Depending on the settings of the DOP Network parameters, this value may not be equal to the current Houdini frame number represented by the variable F. Instead, it is equal to the simulation time (ST) divided by the simulation timestep size (TIMESTEP).
TIMESTEP
The size of a simulation timestep. This value is useful for scaling values that are expressed in units per second, but are applied on each timestep.
SFPS
The inverse of the TIMESTEP value. It is the number of timesteps per second of simulation time.
SNOBJ
The number of objects in the simulation. For nodes that create objects such as the Empty Object DOP, SNOBJ increases for each object that is evaluated.
A good way to guarantee unique object names is to use an expression
like object_$SNOBJ
.
NOBJ
The number of objects that are evaluated by the current node during this timestep. This value is often different from SNOBJ, as many nodes do not process all the objects in a simulation.
NOBJ may return 0 if the node does not process each object sequentially (such as the Group DOP).
OBJ
The index of the specific object being processed by the node. This value always runs from zero to NOBJ-1 in a given timestep. It does not identify the current object within the simulation like OBJID or OBJNAME; it only identifies the object’s position in the current order of processing.
This value is useful for generating a random number for each object, or simply splitting the objects into two or more groups to be processed in different ways. This value is -1 if the node does not process objects sequentially (such as the Group DOP).
OBJID
The unique identifier for the object being processed. Every object is assigned an integer value that is unique among all objects in the simulation for all time. Even if an object is deleted, its identifier is never reused. This is very useful in situations where each object needs to be treated differently, for example, to produce a unique random number for each object.
This value is also the best way to look up information on an object using the dopfield expression function.
OBJID is -1 if the node does not process objects sequentially (such as the Group DOP).
ALLOBJIDS
This string contains a space-separated list of the unique object identifiers for every object being processed by the current node.
ALLOBJNAMES
This string contains a space-separated list of the names of every object being processed by the current node.
OBJCT
The simulation time (see variable ST) at which the current object was created.

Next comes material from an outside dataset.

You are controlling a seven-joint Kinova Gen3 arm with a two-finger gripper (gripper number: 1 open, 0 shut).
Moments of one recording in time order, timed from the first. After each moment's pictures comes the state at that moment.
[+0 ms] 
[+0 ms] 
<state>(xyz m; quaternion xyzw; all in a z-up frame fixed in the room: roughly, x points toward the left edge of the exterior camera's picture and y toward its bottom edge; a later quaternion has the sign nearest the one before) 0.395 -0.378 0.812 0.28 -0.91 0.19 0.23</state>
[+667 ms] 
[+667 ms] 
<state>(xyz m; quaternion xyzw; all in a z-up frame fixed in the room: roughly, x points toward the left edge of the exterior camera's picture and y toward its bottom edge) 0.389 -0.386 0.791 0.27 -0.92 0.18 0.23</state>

To check if an object was created
on the current timestep, the expression $ST == $OBJCT
should
always be used.
This value is zero if the node does not process objects sequentially (such as the Group DOP).
OBJCF
The simulation frame (see variable SF) at which the current object was created. It is equivalent to using the dopsttoframe expression on the OBJCT variable.

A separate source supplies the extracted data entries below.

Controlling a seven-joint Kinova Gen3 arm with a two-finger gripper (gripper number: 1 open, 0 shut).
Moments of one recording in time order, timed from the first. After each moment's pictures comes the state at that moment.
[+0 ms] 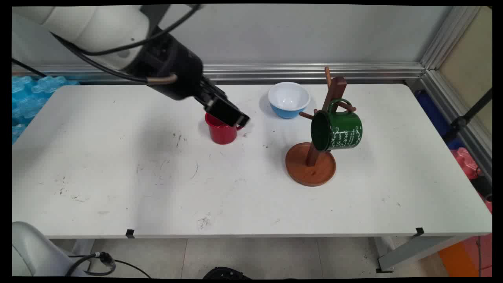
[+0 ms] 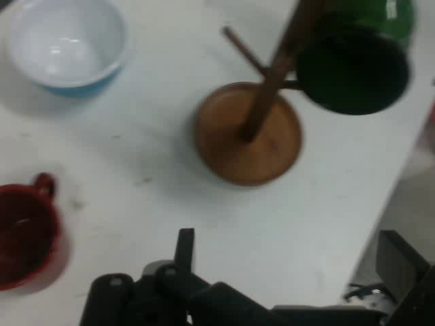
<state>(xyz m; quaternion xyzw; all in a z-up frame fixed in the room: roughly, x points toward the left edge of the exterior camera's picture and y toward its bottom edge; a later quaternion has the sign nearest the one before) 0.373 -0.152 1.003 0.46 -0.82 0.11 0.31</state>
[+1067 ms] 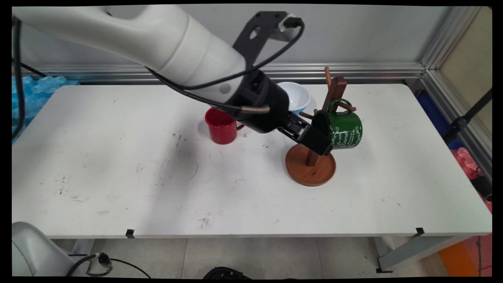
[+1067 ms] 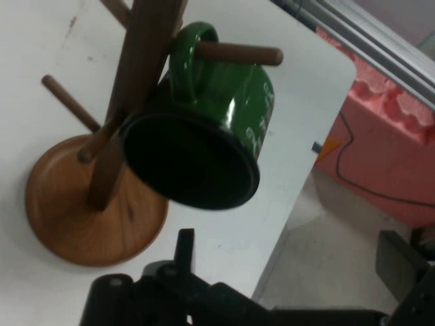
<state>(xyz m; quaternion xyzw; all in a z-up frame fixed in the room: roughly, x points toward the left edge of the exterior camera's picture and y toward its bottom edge) 0.274 -0.183 0.959 0.47 -0.79 0.03 0.38</state>
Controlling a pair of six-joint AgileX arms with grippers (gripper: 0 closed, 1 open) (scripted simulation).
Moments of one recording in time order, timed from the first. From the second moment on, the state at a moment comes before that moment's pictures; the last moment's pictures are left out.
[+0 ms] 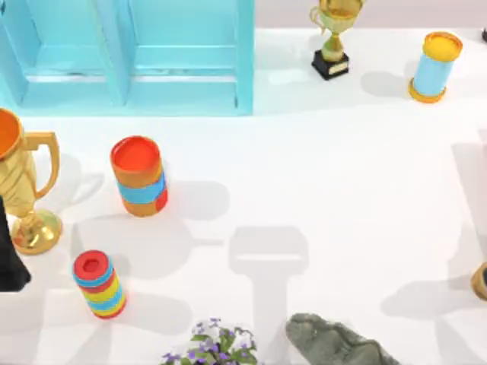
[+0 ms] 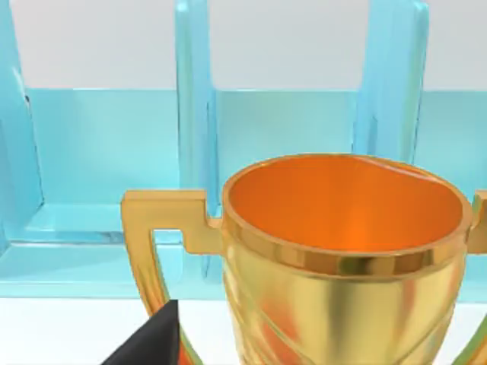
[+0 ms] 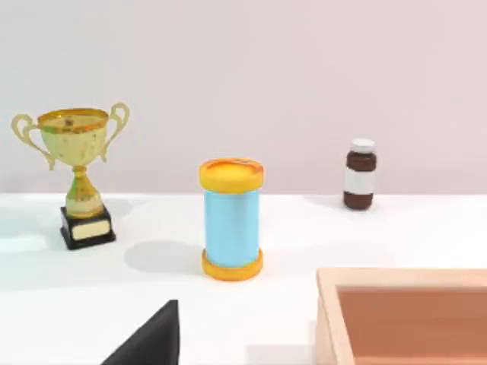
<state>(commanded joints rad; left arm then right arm) 0.00 0.00 0.00 0.00 0.00 0.00 0.00 0.00 0.00 0.00 0.00 0.00</state>
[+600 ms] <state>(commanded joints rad) 0.00 0.00 0.00 0.00 0.00 0.00 -0.14 0.38 0.36 -0.32 0.00 -0.13</state>
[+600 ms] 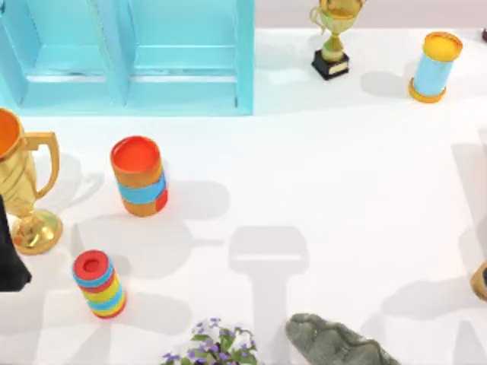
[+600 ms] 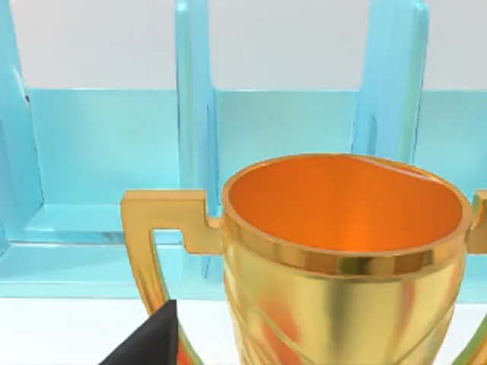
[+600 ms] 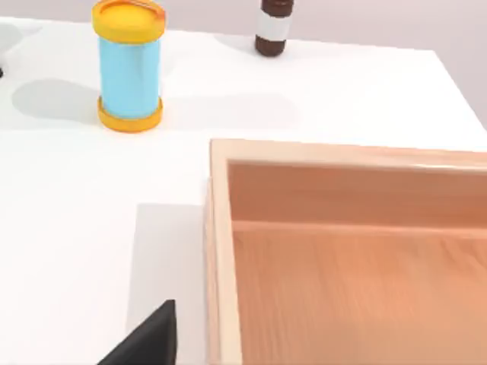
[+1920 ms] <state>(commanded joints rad) 0.00 0.00 0.00 0.00 0.00 0.00 -0.51 1.67 1.35 -1.24 0.00 -0.50</state>
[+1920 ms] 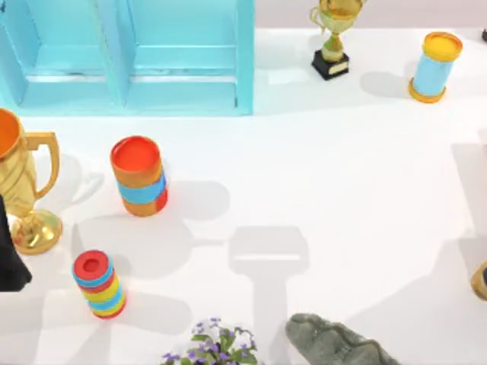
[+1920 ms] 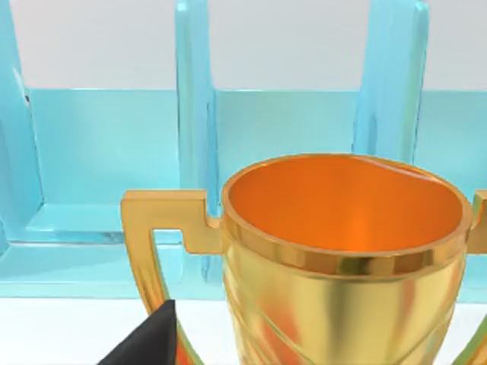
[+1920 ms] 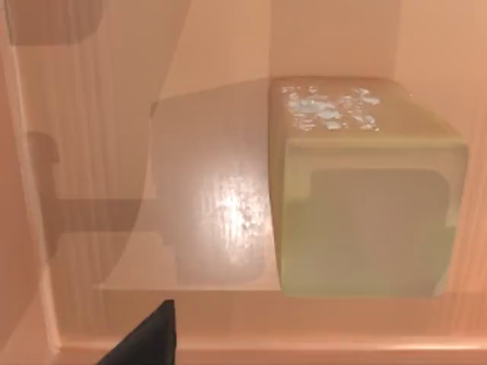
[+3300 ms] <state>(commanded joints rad) 0.00 0.00 0.00 0.00 0.00 0.00 -0.51 1.78 1.06 -0.85 0.00 -0.50</state>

This value is zero if the node does not process objects sequentially (such as the Group DOP).
OBJNAME
A string value containing the name of the object being processed.
Object names are not guaranteed to be unique within a simulation. However, if you name your objects carefully so that they are unique, the object name can be a much easier way to identify an object than the unique object identifier, OBJID.
The object name can
also be used to treat a number of similar objects (with the same
name) as a virtual group. If there are 20 objects named “myobject”,
specifying strcmp($OBJNAME, "myobject") == 0
in the activation field
of a DOP will cause that DOP to operate on only those 20 objects.
This value is the empty string if the node does not process objects sequentially (such as the Group DOP).
DOPNET
A string value containing the full path of the current DOP network. This value is most useful in DOP subnet digital assets where you want to know the path to the DOP network that contains the node.
Note
Most dynamics nodes have local variables with the same names as the node’s parameters. For example, in a Position DOP, you could write the expression:
$tx + 0.1
…to make the object move 0.1 units along the X axis at each timestep.
Examples ¶
SimpleVortex Example for Vortex Force dynamics node
This example uses a few balls to visualize the force generated by a Vortex Force DOP.